Top of DATA

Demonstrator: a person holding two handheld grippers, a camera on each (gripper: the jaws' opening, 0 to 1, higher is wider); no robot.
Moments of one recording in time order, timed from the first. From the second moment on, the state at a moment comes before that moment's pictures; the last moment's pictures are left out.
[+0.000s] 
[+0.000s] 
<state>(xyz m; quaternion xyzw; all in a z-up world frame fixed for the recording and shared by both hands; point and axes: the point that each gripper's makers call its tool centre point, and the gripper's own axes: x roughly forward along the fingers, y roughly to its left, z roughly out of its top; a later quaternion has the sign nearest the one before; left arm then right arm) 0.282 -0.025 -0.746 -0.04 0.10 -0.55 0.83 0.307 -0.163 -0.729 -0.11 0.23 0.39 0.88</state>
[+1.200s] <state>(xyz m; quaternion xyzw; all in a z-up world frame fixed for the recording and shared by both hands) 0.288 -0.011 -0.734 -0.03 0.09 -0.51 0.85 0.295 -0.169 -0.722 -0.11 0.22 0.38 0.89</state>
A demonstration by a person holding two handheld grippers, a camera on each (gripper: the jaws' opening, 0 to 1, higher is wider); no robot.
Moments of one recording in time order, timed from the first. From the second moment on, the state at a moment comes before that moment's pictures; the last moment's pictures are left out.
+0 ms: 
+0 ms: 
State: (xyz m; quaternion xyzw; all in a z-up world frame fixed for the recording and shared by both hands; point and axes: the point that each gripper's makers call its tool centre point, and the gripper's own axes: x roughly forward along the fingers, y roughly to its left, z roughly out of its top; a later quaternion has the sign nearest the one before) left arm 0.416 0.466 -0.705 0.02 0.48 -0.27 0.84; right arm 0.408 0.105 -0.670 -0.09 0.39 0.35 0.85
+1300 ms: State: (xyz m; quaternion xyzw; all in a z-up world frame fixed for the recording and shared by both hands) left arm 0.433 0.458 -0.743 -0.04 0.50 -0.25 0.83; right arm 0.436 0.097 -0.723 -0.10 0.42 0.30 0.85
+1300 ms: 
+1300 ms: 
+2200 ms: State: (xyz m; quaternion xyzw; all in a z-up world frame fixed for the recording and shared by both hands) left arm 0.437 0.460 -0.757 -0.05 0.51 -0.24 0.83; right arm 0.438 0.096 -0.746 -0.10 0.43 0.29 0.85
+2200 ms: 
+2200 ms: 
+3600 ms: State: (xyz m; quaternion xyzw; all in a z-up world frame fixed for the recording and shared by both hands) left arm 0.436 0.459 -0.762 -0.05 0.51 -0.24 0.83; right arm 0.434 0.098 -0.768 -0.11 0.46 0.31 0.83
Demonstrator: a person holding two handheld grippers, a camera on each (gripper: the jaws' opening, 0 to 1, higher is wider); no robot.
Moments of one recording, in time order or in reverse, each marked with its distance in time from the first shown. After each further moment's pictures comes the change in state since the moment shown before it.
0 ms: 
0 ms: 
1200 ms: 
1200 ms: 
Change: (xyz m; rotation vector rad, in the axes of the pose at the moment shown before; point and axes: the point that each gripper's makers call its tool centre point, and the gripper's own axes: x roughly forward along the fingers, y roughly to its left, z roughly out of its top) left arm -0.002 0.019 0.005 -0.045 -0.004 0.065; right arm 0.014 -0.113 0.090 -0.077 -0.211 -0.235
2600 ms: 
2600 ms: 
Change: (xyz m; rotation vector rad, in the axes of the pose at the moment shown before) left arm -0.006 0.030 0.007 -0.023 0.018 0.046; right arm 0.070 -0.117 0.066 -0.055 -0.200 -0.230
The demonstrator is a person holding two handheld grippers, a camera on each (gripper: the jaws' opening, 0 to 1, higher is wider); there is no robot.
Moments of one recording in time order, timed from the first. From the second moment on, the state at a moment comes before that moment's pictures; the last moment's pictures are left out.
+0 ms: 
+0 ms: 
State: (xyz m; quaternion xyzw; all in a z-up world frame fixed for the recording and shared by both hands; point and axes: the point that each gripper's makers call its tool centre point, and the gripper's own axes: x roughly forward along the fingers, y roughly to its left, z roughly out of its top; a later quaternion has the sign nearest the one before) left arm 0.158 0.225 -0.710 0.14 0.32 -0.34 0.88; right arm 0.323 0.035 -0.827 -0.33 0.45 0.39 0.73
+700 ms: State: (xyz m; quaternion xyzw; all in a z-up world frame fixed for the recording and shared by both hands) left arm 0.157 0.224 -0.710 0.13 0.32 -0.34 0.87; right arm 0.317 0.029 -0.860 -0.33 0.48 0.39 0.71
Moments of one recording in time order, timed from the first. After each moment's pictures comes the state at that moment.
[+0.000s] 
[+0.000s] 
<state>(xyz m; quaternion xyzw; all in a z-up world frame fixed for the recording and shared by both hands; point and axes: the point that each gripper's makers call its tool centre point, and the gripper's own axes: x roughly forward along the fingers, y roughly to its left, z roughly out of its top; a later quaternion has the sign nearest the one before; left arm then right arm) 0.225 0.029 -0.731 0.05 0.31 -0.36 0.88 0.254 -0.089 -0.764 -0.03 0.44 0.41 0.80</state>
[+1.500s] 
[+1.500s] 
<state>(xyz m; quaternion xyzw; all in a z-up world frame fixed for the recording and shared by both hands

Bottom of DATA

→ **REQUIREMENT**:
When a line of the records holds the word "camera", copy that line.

→ **SOLVED EXERCISE**:
Demonstrator: a person holding two handheld grippers, a camera on each (gripper: the jaws' opening, 0 to 1, higher is wider); no robot.
A demonstration by a person holding two handheld grippers, a camera on each (gripper: the jaws' opening, 0 to 1, higher is wider); no robot.
Demonstrator: a person holding two handheld grippers, a camera on each (gripper: the jaws' opening, 0 to 1, higher is wider); no robot.
The demonstrator is a person holding two handheld grippers, a camera on each (gripper: the jaws' opening, 0 to 1, higher is wider); there is no robot.

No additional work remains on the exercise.